Return all lines below containing the word "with".

# Data provided
Start of Block
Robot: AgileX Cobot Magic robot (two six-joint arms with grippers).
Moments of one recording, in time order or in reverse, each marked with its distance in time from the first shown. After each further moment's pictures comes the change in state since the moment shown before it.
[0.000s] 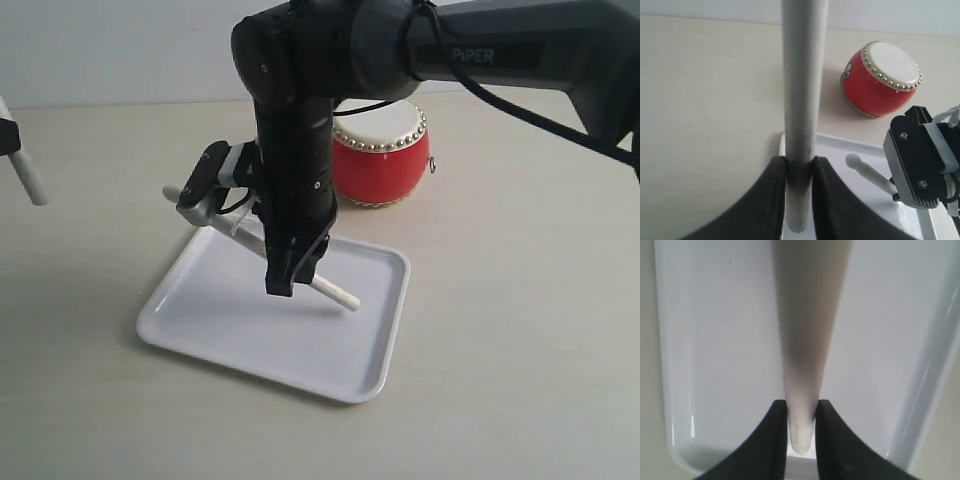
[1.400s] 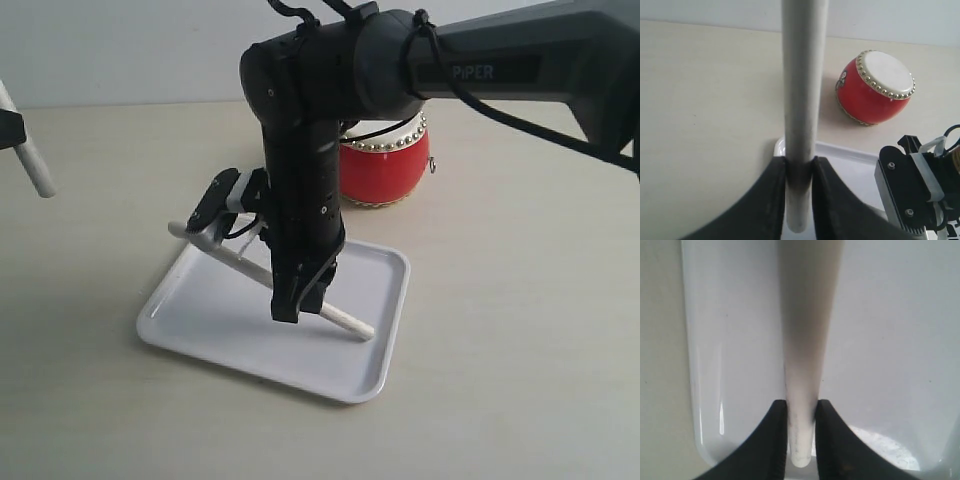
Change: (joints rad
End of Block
# Response
Robot: AgileX Cobot Magic robot (two six-joint arms with grippers).
Moments of one recording, in time order or in reverse, each marked with its distance in time from the first shown. After each further moment's pictures comes the change in state since the moment shown before it.

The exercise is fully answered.